▸ ACTIVITY:
Repeat exactly what appears from the opening line of the listing to the line with "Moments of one", inclusive.
THE DATA: Begin
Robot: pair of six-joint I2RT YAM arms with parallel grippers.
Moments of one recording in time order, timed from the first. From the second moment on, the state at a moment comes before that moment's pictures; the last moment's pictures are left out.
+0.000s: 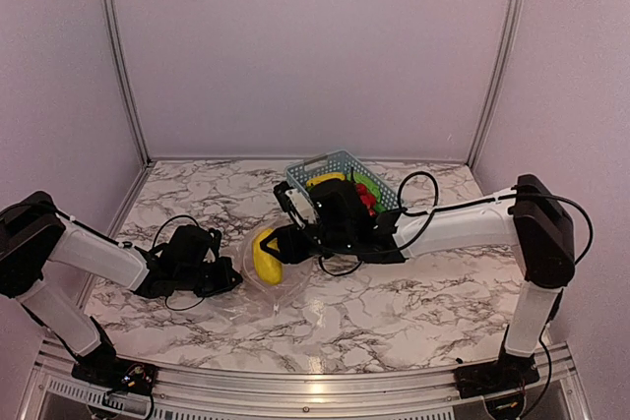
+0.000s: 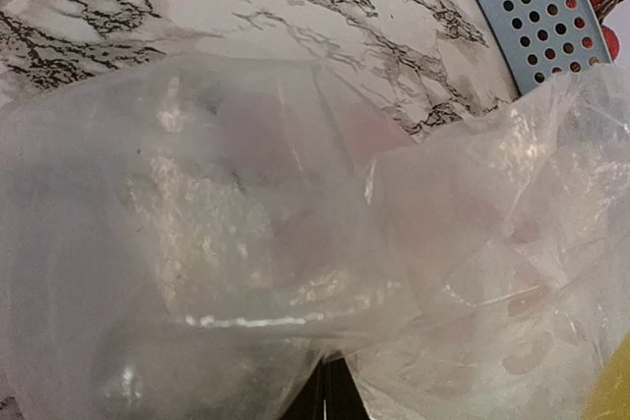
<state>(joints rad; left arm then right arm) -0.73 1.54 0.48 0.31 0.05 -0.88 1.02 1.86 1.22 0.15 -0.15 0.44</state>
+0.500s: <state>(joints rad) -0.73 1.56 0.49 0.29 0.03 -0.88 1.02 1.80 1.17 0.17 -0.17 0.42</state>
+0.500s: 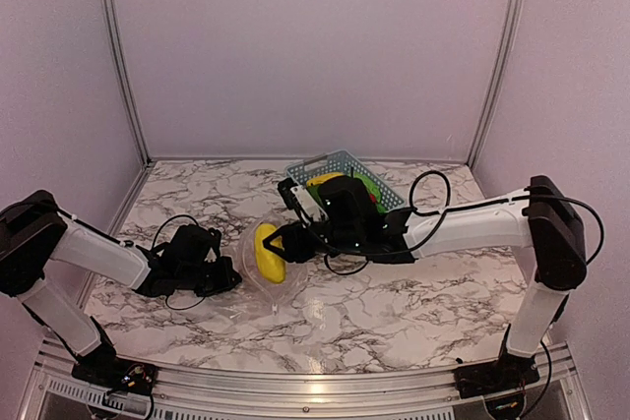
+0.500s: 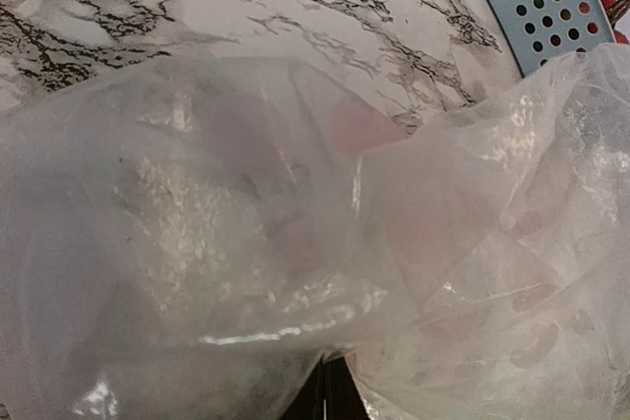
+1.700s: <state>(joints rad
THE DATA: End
▸ EXPECTED ANSWER:
Robot: pair of six-joint I2RT YAM arms with parallel grippers.
Moments of one recording in time order, timed from the first. From the second moment on, the state at a moment comes before that moment's pictures; the last moment's pictures are left out.

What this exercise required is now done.